- [WHAT THE TASK ASKS] Up to and including the line containing "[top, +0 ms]", set down each line of the entries below exactly, starting from the first, and leave out the rest.

★ ★ ★ ★ ★ ★ ★

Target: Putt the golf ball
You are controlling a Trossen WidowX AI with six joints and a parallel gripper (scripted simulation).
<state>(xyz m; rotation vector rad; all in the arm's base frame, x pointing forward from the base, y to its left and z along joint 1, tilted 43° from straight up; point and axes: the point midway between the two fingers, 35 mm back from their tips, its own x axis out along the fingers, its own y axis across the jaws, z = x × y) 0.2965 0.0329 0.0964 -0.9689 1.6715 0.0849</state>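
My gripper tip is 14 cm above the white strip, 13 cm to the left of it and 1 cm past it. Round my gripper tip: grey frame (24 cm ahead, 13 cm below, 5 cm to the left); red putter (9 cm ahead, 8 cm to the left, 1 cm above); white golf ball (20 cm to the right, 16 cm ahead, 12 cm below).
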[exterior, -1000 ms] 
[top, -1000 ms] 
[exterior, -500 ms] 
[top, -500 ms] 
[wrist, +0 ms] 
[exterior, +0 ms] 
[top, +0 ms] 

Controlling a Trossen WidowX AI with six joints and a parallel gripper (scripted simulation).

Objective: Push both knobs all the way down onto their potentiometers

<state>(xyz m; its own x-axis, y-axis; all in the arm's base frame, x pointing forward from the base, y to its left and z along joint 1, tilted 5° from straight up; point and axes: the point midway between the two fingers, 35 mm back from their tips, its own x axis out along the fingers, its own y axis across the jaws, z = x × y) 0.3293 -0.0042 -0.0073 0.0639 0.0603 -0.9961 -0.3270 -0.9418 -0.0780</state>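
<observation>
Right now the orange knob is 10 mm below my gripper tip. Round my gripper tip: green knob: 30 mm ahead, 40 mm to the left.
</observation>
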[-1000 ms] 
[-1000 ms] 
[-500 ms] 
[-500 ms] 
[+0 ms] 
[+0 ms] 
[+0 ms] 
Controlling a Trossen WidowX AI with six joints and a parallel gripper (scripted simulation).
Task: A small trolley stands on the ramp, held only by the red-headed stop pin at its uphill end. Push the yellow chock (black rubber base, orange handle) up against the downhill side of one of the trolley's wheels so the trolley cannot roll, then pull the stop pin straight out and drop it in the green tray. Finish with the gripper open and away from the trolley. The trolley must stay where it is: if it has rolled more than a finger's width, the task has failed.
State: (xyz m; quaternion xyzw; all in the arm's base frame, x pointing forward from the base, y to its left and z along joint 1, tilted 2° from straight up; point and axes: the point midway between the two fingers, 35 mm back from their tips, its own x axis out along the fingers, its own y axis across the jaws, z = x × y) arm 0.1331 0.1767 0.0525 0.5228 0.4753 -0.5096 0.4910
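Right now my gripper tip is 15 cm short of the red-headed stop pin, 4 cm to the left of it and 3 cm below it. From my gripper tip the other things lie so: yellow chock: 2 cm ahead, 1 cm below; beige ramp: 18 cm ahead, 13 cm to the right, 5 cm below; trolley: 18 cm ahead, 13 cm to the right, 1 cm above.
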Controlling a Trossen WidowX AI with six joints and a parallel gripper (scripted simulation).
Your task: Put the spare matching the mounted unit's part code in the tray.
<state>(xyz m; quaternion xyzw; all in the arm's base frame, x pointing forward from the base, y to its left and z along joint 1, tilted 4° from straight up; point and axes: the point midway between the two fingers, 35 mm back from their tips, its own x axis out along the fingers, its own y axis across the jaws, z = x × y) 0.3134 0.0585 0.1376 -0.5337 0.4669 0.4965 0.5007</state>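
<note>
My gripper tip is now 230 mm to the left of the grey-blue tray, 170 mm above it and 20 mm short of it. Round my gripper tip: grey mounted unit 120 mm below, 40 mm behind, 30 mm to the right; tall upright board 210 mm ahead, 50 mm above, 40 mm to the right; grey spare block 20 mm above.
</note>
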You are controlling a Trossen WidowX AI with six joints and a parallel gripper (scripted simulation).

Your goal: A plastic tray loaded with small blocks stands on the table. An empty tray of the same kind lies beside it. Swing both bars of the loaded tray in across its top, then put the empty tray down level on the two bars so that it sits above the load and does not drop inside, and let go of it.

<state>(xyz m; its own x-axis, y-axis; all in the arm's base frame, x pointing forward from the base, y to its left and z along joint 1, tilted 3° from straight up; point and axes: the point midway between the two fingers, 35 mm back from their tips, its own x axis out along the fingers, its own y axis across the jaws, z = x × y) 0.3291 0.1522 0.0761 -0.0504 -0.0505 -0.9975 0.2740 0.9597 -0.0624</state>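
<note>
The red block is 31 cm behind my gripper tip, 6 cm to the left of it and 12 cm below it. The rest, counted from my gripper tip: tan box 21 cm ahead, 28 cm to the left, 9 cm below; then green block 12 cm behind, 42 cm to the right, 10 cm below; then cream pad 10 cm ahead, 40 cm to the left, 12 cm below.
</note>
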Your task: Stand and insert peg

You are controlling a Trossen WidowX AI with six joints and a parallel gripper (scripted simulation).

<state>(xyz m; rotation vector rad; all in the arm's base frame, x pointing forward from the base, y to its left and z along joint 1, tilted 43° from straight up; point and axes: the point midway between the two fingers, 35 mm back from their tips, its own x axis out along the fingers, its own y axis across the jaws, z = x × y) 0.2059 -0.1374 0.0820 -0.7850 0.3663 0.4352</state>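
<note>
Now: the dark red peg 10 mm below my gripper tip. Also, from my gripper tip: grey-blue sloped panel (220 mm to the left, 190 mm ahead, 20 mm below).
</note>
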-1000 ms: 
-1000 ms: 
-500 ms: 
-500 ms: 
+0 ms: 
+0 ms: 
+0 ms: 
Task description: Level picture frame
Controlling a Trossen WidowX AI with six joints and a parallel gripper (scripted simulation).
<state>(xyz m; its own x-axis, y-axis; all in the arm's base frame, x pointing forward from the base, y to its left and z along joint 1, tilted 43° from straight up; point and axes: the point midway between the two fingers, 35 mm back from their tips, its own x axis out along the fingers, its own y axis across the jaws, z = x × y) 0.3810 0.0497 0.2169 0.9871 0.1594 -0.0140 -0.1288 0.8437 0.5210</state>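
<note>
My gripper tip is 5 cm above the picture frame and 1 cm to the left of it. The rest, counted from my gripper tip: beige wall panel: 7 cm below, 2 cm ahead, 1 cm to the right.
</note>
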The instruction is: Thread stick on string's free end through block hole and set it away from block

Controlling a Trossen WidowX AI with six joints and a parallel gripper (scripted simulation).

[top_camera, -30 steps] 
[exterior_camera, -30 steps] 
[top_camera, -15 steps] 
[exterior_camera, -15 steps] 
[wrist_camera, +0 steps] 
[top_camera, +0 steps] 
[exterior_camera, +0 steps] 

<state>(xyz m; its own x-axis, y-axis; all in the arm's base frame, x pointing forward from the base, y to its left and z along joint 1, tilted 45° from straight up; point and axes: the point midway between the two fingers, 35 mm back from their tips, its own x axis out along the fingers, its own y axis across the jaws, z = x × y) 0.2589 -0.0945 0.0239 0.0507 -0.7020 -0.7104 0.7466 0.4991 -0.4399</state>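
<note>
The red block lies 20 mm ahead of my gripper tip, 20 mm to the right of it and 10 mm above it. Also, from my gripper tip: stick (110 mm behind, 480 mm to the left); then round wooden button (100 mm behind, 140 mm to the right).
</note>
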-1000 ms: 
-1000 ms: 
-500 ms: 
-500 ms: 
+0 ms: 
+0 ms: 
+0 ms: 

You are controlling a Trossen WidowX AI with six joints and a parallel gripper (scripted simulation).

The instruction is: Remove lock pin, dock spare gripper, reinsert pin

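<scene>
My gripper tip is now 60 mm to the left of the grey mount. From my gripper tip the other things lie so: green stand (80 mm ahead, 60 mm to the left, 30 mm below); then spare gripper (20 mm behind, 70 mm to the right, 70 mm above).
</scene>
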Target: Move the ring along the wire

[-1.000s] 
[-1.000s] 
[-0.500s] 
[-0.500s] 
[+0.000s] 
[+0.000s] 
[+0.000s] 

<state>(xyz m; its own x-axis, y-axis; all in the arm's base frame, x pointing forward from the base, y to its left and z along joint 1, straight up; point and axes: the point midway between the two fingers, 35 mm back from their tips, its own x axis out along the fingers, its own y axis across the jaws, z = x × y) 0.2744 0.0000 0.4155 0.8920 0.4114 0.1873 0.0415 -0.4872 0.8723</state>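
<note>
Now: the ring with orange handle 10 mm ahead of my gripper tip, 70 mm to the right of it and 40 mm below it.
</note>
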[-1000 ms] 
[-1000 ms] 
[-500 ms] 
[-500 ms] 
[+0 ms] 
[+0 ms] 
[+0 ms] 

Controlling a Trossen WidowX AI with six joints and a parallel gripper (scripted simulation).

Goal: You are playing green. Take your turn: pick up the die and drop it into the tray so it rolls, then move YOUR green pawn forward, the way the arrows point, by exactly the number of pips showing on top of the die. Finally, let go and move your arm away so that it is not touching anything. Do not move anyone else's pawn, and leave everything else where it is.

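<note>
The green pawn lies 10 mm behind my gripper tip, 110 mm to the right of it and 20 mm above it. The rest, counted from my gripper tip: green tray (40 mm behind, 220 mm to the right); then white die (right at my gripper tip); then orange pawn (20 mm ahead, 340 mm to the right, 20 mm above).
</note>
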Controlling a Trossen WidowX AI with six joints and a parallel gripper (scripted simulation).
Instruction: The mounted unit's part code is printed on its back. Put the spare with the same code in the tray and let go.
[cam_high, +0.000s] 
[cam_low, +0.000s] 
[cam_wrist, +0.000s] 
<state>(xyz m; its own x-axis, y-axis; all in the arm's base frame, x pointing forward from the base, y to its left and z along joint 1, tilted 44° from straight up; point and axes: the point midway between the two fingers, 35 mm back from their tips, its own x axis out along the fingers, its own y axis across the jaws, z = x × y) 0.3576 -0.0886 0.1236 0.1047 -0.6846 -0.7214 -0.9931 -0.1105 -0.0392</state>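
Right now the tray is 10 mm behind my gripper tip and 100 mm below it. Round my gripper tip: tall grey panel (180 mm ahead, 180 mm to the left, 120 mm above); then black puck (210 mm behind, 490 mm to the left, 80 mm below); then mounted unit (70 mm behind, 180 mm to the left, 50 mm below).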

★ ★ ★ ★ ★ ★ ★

- [RESULT OF THE TASK]
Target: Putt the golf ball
You are controlling a Trossen WidowX AI with six joints and a parallel gripper (scripted simulation).
<state>(xyz m; rotation vector rad; all in the arm's base frame, x pointing forward from the base, y to its left and z along joint 1, tilted 43° from straight up; point and axes: the point midway between the two fingers, 35 mm back from their tips, its own x axis out along the fingers, its own y axis across the jaws, z = x × y) 0.2965 0.0329 0.0964 -0.9689 1.6715 0.0849</state>
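My gripper tip is 14 cm above the white strip, 13 cm to the left of it and 1 cm past it. Round my gripper tip: grey frame (24 cm ahead, 13 cm below, 5 cm to the left); red putter (9 cm ahead, 8 cm to the left, 1 cm above); white golf ball (20 cm to the right, 16 cm ahead, 12 cm below).
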[exterior, -1000 ms] 
[top, -1000 ms] 
[exterior, -500 ms] 
[top, -500 ms] 
[wrist, +0 ms] 
[exterior, +0 ms] 
[top, +0 ms] 

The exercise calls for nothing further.